Со этими словами Эрл поднял его на ноги и поволок по горячей струящейся воде в самой темной темноте, какую и младший, и старший видели в своей жизни.
Ручей Хот-Спрингс-крик был местной сточной канавой. Здесь пахло дерьмом, и грязной водой из ванны, и выпивкой, и кровью. Хлюпая по воде, они слышали попискивание разбегавшихся крыс. Здесь водились змеи и другие отвратительные создания, которые жили под публичными домами и питались трупами. Мокрицы и пауки, битые стекла, гнилые доски, тьма и сырость, зловоние, за сотню лет намертво въевшееся в кирпичи, отмели из какой-то вязкой субстанции, по большей части состоявшей, вероятно, из экскрементов.
— Далеко еще, мистер Эрл?
— Не очень. Я не слышу, чтобы они шли за нами.
— Я тоже.
— Эта проклятая инфракрасная штуковина была, наверно, слишком тяжелой для того, чтобы волочь ее сюда. Только что сообразил.

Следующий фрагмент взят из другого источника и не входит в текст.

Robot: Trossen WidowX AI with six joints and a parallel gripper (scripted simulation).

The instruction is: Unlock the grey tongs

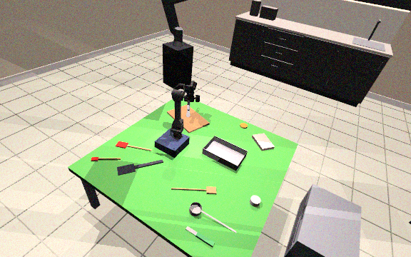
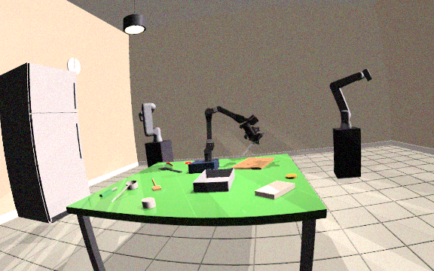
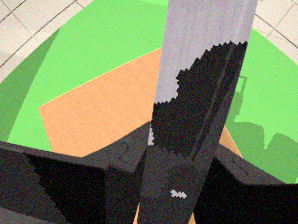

— Эрл, откуда вы знаете об этом месте?
— Заткнись. Не болтай слишком много. Еще несколько сотен футов, и мы начнем искать выход.
— Выход?
— Да. Тебе не удастся дойти до дальнего конца этого подземелья. Ты просто изойдешь кровью. Оно тянется еще мили на полторы. Но из всех притонов, водолечебниц и прочих заведений на всякий случай есть секретные выходы в эту клоаку. Мы выйдем через один из них.
— Эрл, я очень устал. Просто чертовски устал.
— Хендерсон, я не верю своим ушам. Никогда прежде не слышал, чтобы ты чертыхался.
— Если я выберусь отсюда, то буду чертыхаться, курить сигареты и трахать девушек направо и налево.
— Звучит как серьезная программа. Я мог бы присоединиться к тебе, но мне пришлось бы добавить к списку еще бутылку бурбона. А я больше не пью.